Motlatsi proposes new migrant labour deal

23rd May 2013 By: Martin Creamer - Creamer Media Editor

JOHANNESBURG (miningweekly.com) – Mining union pioneer Dr James Motlatsi on Thursday proposed a new deal for South Africa's migrant mineworkers.

Speaking to Mining Weekly Online in a video interview, the founding president of the National Union of Mineworkers called on the beleaguered industry to jointly address the problems that were plunging it towards a dangerous tipping point.

The current executive chairperson of TEBA Limited – which serves mines and mineworkers in mining communities, as well as within their rural communities, before, during and after employment – expressed willingness to give of his personal time to play a role in addressing the burning migrant-labour issue, a legacy factor in an industry that directly employs 500 000 people and indirectly sustains the lives of 1.3-million people.

Motlatsi called for consideration to be given to the introduction of a different work arrangement for Southern Africa’s large volume of migrant mineworkers, who do not enjoy the kind of global best practice dispensed in other countries, including fly-in, fly-out arrangements.

The former AngloGold Ashanti deputy chairperson and current Shanduka nonexecutive director, who began his working life as a 40c-a-shift mine labourer, emphasised that the current crisis should not be viewed as either a labour or a management problem, but as an industry problem.

“You can’t do away with migrant labour overnight. The industry needs to address its legacy,” Motlatsi told Mining Weekly Online (also see attached video).

The fly-in, fly-out approach of other countries, notably Australia and Argentina, could not be achieved in South Africa because of the large volume of migrants from scattered domiciles.

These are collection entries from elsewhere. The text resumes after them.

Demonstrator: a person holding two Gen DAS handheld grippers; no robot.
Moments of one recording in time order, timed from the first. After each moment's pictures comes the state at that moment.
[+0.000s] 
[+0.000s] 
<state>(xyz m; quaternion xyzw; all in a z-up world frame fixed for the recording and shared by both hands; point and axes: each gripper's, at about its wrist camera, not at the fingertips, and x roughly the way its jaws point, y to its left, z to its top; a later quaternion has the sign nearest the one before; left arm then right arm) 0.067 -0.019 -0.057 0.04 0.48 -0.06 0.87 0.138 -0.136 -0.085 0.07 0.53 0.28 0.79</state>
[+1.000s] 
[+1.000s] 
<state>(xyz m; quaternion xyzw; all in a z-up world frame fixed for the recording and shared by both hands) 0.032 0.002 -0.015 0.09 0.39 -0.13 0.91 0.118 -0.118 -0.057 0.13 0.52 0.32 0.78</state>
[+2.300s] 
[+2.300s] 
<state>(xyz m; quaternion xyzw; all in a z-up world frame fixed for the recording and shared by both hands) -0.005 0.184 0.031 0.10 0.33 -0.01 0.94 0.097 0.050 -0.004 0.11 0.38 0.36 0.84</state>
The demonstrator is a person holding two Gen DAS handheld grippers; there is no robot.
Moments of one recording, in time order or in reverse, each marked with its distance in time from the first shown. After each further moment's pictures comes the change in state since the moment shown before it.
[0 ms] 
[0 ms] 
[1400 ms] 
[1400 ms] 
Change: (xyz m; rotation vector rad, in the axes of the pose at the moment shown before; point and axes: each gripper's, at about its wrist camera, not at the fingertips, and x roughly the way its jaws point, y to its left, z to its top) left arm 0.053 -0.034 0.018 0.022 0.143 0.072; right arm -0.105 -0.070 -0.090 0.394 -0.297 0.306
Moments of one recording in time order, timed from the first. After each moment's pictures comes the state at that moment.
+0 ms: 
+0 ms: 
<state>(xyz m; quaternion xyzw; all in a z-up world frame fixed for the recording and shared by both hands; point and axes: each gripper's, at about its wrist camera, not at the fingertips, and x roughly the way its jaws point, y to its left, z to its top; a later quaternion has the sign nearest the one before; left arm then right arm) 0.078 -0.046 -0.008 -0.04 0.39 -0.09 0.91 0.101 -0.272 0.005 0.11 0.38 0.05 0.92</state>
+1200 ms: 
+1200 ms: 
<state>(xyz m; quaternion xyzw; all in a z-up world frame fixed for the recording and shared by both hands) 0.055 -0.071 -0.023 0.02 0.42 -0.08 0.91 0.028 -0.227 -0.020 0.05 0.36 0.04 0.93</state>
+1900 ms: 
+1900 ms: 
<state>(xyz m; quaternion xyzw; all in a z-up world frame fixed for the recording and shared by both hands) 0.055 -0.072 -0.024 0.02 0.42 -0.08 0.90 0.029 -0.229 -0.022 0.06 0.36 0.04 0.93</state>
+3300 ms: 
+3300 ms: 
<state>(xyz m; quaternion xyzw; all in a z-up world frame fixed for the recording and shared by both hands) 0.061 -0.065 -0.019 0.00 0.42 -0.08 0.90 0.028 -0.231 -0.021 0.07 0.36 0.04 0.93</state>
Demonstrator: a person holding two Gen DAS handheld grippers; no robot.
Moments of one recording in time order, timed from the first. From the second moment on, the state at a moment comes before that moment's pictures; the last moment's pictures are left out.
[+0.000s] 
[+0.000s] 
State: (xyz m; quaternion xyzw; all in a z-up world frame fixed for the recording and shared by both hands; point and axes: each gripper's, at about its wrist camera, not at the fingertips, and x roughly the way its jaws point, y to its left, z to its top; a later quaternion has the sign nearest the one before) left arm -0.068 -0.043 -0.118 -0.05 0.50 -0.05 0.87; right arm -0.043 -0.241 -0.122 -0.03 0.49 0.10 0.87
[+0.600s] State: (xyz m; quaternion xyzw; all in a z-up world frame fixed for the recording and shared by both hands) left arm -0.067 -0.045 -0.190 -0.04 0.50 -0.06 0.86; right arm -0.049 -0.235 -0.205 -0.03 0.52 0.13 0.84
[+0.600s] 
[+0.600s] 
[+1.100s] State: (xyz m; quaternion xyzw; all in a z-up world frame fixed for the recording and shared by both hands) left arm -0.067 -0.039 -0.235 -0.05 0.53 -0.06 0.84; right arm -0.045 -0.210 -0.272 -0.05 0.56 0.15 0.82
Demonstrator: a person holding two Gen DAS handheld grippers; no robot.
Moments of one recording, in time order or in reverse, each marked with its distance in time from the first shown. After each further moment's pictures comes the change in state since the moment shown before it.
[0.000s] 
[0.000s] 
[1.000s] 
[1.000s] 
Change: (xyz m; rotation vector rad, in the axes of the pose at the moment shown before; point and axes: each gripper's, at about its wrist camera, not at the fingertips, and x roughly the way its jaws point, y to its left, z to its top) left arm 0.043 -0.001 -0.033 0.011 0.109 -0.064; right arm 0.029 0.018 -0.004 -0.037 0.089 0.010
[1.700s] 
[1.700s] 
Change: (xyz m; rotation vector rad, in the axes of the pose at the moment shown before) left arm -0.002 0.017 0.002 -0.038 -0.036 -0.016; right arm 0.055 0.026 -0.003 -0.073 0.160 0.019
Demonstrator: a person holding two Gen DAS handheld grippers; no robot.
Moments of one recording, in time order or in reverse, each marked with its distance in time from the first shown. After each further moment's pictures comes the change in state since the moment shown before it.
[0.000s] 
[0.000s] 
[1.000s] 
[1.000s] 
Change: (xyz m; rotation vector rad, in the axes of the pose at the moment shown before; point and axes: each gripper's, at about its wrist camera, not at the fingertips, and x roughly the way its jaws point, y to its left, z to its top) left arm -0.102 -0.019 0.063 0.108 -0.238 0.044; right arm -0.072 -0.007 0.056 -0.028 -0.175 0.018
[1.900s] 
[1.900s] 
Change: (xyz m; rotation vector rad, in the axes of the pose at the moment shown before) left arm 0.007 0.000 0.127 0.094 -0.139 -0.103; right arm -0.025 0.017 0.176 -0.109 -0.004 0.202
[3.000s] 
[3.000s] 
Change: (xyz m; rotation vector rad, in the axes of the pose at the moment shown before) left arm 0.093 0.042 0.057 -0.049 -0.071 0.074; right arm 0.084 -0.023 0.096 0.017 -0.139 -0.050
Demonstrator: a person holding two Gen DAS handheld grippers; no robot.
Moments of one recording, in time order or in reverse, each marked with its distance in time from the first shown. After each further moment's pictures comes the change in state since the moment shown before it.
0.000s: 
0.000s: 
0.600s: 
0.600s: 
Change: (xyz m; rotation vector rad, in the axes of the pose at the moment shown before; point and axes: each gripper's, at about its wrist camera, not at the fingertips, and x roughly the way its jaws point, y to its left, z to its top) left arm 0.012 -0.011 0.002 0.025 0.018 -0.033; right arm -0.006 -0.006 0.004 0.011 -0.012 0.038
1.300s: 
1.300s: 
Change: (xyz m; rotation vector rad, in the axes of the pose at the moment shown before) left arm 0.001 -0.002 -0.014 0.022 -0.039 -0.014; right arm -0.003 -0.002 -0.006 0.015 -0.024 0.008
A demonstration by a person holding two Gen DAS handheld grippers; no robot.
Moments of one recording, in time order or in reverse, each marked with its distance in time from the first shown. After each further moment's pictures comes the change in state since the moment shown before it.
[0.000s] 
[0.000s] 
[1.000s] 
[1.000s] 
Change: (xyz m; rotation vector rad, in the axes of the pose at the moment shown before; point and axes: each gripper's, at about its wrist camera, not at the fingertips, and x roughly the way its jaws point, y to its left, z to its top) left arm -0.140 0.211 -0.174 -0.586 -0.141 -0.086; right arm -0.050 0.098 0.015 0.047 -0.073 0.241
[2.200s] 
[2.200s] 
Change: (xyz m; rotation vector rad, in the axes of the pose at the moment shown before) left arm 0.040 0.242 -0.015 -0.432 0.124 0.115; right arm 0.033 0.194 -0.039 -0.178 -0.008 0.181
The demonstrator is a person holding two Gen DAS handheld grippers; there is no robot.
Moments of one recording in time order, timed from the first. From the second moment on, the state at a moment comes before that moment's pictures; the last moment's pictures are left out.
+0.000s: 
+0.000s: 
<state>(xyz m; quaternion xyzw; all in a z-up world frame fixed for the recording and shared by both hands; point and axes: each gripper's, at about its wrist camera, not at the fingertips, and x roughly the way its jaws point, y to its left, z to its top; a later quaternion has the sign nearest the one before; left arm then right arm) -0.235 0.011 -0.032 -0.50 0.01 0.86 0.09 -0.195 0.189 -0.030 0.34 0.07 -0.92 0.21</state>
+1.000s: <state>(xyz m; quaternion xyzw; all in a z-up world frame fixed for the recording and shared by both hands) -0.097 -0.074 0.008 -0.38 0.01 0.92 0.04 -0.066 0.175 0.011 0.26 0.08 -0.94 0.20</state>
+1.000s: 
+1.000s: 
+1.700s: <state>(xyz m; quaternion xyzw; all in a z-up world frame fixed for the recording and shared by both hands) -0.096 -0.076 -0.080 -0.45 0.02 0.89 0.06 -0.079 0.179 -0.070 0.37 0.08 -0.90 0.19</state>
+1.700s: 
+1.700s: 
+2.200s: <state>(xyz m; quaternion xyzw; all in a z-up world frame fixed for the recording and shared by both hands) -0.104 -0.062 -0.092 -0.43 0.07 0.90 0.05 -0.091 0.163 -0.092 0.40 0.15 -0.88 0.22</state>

“My suggestion is for migrant mineworkers to work for four months and go home for two months,” he said, as opposed to the current system of 11-shift fortnights and 12 holidays a year.

The new work arrangement would have the spinoff of improving the economies of the rural areas and increasing employment opportunities, without increasing the cost to the employer.

At the same time, those mineworkers willing to leave the rural areas and relocate with their rural families to mine accommodation should be accommodated.

Industrial sociologist Gavin Hartford last year placed the migrant labour system at the heart of South Africa’s mining unrest, saying that its punishing yearly work cycle spawned social evils.

The Esop Shop CEO proposed that a new migratory labour model be founded on human dignity and shorter work cycles, within a continuous-operation scenario.

South African Institute of Mining and Metallurgy president Dr Gordon Smith, writing in the March edition of the institute journal, pondered how the migrant-labour system – which he said had moved beyond being an industry issue alone and was now part of the fabric of life in South Africa as a whole – could be progressively changed without plunging the rural labour-sending areas into deeper poverty.